**Activity**
Images are not part of the copy; transcribe all the data exactly.

**Given data**
══════════

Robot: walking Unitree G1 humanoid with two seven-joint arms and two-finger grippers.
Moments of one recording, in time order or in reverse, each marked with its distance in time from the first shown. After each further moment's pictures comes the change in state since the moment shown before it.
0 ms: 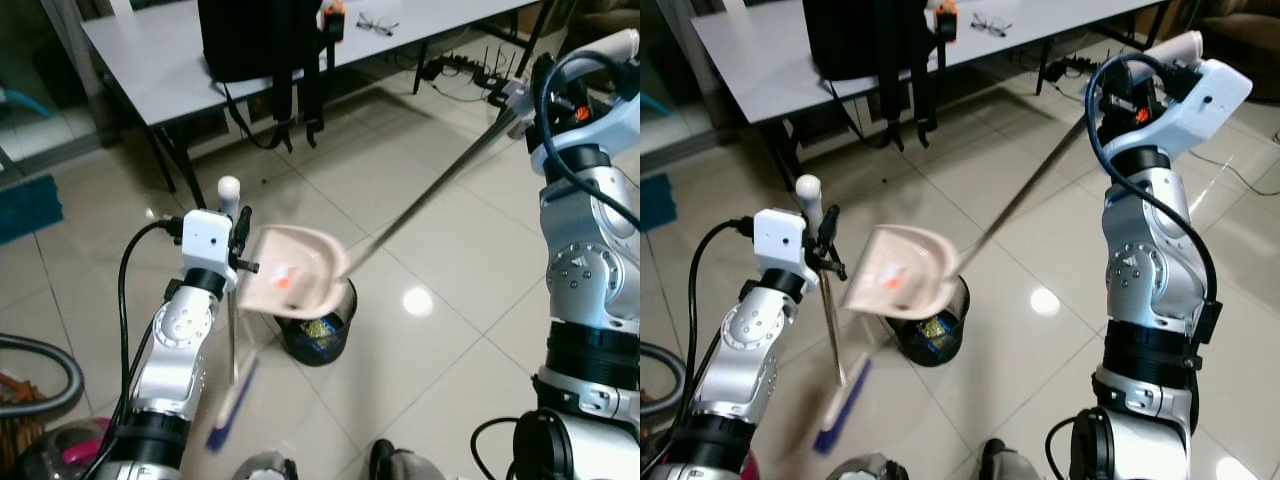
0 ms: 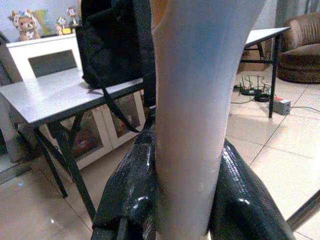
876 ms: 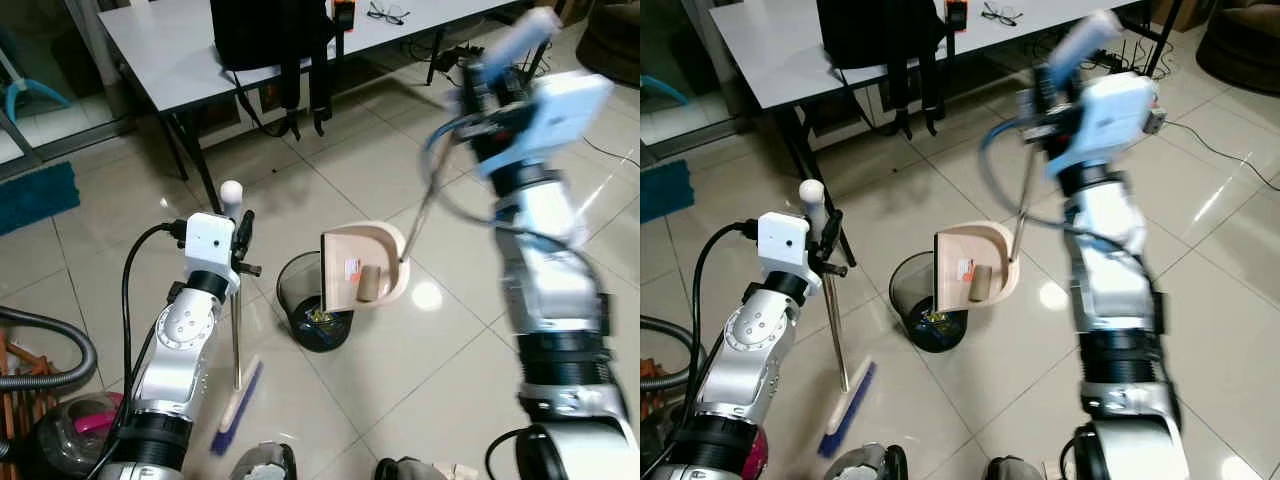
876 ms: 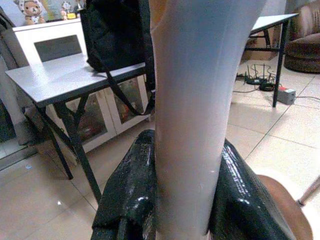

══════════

**Completed task**
Robot: walking Unitree G1 humanoid with two seven-joint arms and two-finger grippers.
Moments of one recording, in time order or in reverse, each marked with its distance in time from the first shown. After each further moment's pictures comes the change in state since the moment shown before it.
0 ms: 
0 ms: 
876 ms: 
876 ms: 

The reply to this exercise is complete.